Abstract. Openly accessible global-scale surface water chemistry
datasets are urgently needed to detect widespread trends and problems, to
help identify their possible solutions, and to determine critical spatial data
gaps where more monitoring is required. Existing datasets are limited with respect to
availability, sample size and/or sampling frequency, and geographic scope. These
limitations inhibit researchers from tackling emerging transboundary water chemistry
issues – for example, the detection and understanding of delayed recovery
from freshwater acidification. Here, we begin to address these limitations
by compiling the global Surface Water Chemistry (SWatCh) database, available
on Zenodo (https://doi.org/10.5281/zenodo.6484939; Rotteveel and Heubach, 2021). We collect, clean, standardize, and
aggregate open-access data provided by six national and international
programs and research groups (United Nations Environment Programme; Hartmann
et al., 2019; Environment and Climate Change Canada; the United States of
America National Water Quality Monitoring Council; the European Environment
Agency; and the United States National Science Foundation McMurdo Dry
Valleys Long-Term Ecological Research Network) in order to compile a database
containing information on sites, methods, and samples, and a geospatial
information system (GIS) shapefile
of site locations. We remove poor-quality data (e.g., values flagged
as “suspect” or “rejected”), standardize variable naming conventions and
units, and perform other data cleaning steps required for statistical
analysis. The database contains water chemistry data for streams, rivers,
canals, ponds, lakes, and reservoirs across seven continents, 24 variables,
33 722 sites, and over 5 million samples collected between 1960 and 2022.

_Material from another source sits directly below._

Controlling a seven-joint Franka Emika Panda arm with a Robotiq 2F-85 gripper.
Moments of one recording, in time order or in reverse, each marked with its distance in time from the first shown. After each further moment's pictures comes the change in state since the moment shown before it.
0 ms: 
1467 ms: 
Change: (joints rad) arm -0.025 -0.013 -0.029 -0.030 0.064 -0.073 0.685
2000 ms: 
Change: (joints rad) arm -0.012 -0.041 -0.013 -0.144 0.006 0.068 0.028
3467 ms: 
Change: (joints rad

Similar to prior research, we identify critical spatial data gaps on the
African and Asian continents, highlighting the need for more data collection
and sharing initiatives in these areas, especially considering that freshwater
ecosystems in these environs are predicted to be among the most heavily
impacted by climate change. We identify the main challenges associated with
compiling global databases – limited data availability, dissimilar sample
collection and analysis methodology, and reporting ambiguity – and provide
recommended solutions. By addressing these challenges and consolidating data
from various sources into one standardized, openly available, high-quality,
and transboundary database, SWatCh allows users to conduct powerful and
robust statistical analyses of global surface water chemistry.